WORK TASK> How many separate lines of the data contain "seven"? Give the count and nothing else.

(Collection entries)
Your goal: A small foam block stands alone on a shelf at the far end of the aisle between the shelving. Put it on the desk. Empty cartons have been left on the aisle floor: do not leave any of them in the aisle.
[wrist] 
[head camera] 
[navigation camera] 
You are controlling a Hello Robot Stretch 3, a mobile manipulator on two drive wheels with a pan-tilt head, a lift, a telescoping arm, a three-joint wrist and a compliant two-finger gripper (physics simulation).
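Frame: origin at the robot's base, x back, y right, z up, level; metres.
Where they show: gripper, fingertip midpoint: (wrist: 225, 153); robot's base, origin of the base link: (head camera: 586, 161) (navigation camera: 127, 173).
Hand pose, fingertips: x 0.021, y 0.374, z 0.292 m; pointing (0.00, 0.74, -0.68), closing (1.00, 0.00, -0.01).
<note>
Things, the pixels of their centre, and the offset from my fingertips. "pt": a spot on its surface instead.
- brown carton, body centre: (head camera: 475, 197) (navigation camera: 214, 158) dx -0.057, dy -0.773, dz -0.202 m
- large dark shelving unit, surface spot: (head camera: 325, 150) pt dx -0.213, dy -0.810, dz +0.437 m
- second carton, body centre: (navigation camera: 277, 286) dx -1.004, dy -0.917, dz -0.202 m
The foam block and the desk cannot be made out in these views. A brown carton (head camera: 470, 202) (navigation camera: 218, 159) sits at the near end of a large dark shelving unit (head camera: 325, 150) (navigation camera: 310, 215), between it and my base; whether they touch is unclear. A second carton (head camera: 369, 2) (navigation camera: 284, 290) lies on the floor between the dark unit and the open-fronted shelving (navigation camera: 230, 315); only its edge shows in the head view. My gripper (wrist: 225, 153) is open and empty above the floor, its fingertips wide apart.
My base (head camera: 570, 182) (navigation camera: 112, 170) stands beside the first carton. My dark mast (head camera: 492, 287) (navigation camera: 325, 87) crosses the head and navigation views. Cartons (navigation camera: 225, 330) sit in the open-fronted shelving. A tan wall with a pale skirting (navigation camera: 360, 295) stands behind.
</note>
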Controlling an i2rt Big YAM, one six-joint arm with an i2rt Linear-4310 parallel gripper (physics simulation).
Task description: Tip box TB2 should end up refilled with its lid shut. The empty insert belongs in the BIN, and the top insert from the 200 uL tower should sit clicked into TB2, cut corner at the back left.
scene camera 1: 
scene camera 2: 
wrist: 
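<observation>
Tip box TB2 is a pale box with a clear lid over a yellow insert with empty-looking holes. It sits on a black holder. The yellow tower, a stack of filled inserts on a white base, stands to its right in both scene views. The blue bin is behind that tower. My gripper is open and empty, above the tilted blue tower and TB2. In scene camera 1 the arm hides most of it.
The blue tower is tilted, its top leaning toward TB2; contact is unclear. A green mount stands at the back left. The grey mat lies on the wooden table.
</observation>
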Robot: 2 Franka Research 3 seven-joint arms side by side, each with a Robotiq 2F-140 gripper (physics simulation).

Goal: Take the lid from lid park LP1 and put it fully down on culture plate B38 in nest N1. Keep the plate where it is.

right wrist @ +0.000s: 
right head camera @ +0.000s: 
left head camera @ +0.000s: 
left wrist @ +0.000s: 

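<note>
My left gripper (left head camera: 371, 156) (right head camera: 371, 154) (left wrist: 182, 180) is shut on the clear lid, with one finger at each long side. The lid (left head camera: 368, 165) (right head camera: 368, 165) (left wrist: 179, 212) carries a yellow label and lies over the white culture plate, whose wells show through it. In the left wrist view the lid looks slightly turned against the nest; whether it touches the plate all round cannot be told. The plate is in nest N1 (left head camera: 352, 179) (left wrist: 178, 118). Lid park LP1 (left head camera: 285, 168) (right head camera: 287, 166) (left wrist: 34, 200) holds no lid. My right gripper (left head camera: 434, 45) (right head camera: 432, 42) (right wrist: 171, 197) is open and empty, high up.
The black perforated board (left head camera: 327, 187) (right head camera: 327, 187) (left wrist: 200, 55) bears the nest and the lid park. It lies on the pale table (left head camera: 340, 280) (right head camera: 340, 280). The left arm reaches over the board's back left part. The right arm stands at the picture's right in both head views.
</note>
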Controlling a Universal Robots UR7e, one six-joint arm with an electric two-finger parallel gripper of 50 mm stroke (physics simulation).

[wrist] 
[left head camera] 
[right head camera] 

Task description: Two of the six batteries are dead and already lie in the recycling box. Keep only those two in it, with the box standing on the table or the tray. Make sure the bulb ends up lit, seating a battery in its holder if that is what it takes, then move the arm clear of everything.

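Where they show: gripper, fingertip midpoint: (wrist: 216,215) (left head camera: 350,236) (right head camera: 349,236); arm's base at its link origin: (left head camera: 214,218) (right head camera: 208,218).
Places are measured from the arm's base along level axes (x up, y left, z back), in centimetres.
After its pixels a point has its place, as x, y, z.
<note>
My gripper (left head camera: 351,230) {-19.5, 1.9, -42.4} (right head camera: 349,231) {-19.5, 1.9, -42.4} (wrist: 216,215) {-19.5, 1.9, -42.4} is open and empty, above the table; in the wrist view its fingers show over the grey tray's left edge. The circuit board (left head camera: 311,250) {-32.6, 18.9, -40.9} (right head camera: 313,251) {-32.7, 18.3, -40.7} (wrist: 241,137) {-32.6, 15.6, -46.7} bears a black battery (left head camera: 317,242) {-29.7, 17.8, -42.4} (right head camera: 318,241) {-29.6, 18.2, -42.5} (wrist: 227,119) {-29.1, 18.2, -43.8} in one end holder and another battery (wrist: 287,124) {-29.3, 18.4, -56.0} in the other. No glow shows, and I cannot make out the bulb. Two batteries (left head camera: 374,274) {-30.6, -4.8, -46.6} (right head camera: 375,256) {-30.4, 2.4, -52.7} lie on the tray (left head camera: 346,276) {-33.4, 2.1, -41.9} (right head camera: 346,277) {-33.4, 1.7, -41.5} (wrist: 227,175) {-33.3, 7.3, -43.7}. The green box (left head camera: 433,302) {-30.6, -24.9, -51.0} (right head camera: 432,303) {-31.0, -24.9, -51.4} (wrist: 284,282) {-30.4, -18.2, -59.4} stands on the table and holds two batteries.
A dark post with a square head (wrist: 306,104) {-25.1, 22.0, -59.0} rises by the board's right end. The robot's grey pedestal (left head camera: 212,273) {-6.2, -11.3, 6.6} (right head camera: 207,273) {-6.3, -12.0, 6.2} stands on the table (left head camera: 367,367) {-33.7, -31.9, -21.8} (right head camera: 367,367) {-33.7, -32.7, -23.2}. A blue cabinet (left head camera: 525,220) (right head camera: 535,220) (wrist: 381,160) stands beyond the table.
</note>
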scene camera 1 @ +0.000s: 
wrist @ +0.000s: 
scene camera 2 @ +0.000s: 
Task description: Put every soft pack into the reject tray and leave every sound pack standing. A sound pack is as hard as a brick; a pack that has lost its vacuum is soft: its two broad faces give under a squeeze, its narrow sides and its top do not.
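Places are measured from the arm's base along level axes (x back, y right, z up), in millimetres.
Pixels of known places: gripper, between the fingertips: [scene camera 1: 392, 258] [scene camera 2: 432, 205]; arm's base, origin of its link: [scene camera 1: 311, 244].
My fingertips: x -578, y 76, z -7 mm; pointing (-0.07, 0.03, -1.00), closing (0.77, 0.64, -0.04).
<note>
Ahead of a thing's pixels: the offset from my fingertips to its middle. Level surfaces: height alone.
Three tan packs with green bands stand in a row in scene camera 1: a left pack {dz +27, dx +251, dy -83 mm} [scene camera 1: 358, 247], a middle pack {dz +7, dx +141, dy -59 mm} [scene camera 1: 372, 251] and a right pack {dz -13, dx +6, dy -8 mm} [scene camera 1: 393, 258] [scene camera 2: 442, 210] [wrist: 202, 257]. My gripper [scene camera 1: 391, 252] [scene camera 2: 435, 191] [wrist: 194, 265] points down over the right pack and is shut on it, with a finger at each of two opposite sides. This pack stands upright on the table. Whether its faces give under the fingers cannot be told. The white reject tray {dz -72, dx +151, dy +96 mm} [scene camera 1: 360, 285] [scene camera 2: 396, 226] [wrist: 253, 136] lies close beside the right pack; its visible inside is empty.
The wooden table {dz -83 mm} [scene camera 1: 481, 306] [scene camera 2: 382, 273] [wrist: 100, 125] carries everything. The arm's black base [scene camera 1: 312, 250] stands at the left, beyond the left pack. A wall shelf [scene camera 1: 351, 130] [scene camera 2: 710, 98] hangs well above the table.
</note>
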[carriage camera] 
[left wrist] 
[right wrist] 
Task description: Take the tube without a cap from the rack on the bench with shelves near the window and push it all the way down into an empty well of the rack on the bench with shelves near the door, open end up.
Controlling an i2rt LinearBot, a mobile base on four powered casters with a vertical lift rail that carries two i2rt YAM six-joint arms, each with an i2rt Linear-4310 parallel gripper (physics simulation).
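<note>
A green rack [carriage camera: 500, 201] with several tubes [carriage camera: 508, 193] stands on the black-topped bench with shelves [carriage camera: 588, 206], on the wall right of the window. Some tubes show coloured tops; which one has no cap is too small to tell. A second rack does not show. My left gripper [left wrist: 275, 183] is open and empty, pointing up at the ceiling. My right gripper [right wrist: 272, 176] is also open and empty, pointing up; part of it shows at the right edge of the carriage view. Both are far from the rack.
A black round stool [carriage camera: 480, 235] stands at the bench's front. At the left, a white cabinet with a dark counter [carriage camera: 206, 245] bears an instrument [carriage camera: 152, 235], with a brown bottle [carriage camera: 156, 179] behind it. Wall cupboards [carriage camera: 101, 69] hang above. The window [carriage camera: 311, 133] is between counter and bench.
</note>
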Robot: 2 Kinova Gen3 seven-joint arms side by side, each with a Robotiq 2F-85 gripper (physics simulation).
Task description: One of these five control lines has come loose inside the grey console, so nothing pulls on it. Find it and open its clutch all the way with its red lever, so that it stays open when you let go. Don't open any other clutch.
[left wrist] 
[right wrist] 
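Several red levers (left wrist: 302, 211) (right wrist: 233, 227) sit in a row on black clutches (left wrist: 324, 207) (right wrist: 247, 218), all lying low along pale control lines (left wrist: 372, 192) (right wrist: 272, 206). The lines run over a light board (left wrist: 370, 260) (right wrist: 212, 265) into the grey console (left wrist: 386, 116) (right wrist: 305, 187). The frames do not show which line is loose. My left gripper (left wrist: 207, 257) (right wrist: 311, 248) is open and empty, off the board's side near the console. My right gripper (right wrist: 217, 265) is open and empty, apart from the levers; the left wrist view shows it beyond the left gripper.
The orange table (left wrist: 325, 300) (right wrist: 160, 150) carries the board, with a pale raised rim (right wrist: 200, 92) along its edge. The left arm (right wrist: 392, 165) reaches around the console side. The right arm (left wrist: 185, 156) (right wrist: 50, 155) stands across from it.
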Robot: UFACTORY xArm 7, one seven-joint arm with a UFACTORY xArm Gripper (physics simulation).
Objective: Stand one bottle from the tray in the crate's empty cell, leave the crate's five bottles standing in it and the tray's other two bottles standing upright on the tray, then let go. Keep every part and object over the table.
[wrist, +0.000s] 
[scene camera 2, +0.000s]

ANSWER SPACE> 3